EXERCISE PROMPT: Please retype the entries exactly as they stand, leaving out any pictures.

DATA EXTRACT:

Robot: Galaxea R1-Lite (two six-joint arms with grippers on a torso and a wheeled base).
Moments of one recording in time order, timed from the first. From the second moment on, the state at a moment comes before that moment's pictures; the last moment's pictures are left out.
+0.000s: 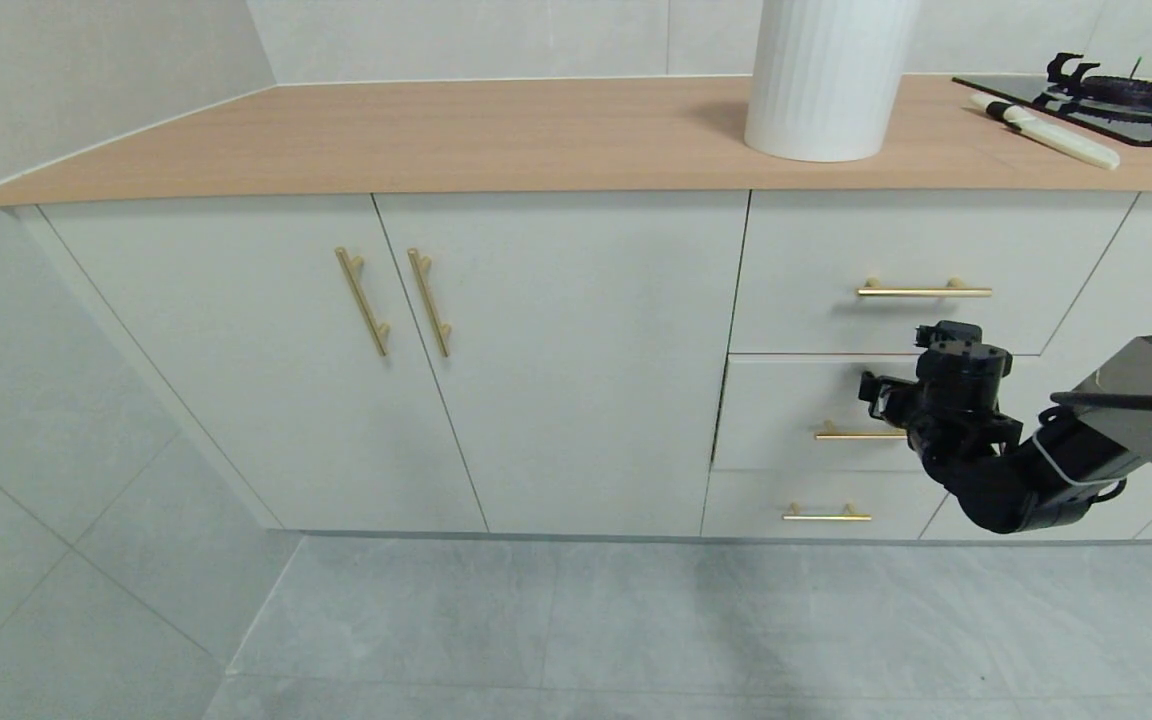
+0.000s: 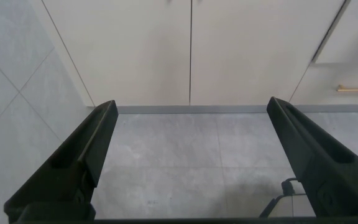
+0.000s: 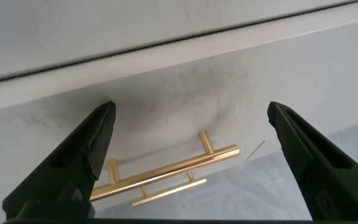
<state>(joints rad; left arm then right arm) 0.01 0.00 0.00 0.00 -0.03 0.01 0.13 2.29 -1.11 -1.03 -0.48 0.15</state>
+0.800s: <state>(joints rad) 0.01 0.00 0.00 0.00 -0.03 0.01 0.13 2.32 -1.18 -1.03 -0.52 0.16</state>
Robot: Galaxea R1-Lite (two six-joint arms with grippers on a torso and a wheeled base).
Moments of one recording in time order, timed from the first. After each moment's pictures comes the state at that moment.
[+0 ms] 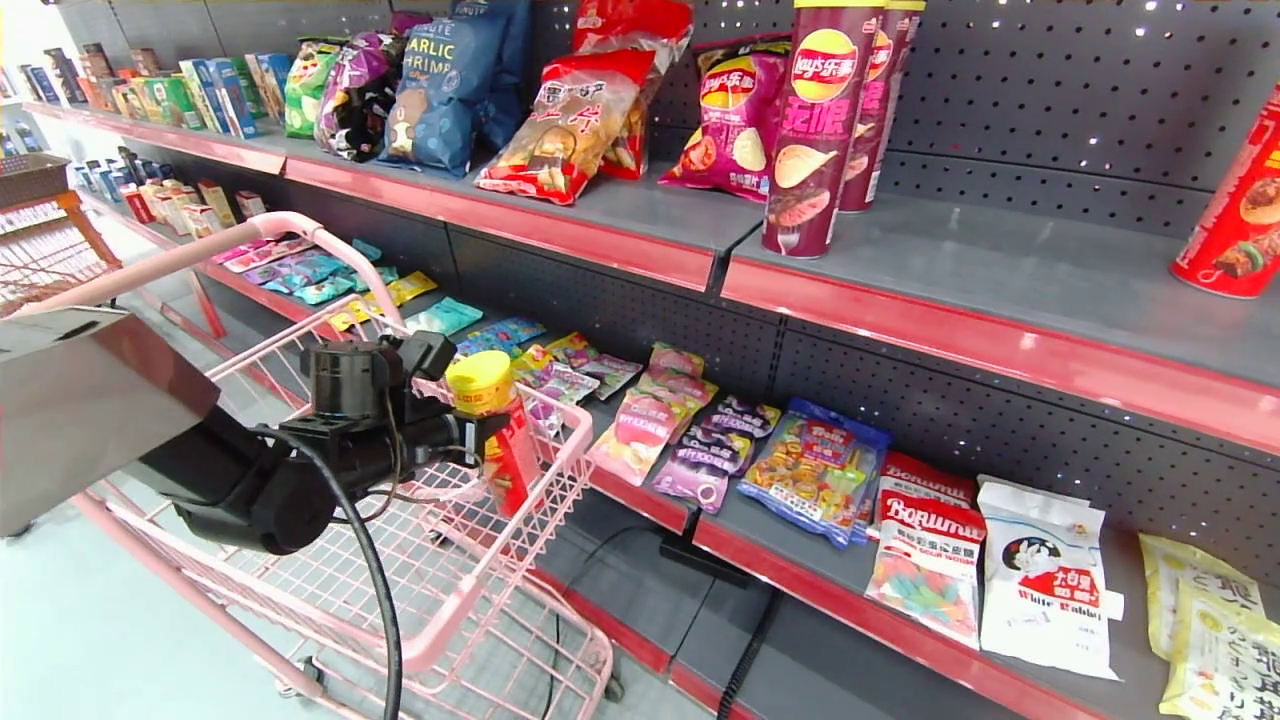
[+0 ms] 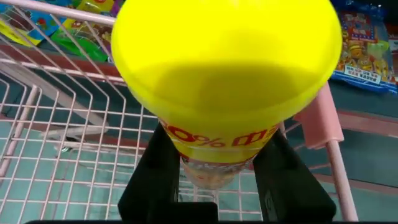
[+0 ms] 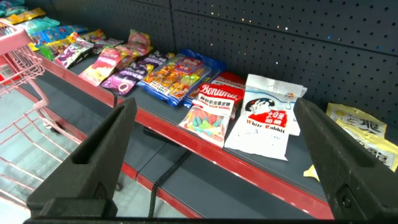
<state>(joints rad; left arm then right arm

PROBLEM SOLUTION:
Robot: Galaxea R1-Lite (two six-joint arms with grippers on a torso and a wheeled base).
Moments of one recording in time order, timed from the first. From the second moment on, the state at a moment comes before that moment's pictures; the last moment's pictures are left out.
+0.000s: 
+0.000s: 
+0.000s: 
<state>(joints rad; left arm then right arm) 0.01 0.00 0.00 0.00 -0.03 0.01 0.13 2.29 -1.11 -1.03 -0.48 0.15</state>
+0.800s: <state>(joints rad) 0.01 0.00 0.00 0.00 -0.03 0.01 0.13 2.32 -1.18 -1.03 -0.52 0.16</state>
Robot: Galaxea R1-Lite (two six-joint arms with grippers on a torso and a wheeled base).
Moments of one recording in time order, timed from the first. After each moment's pictures comes the state at that moment.
[+0 ms] 
[+0 ms] 
[+0 ms] 
<state>(joints rad; left arm then right arm

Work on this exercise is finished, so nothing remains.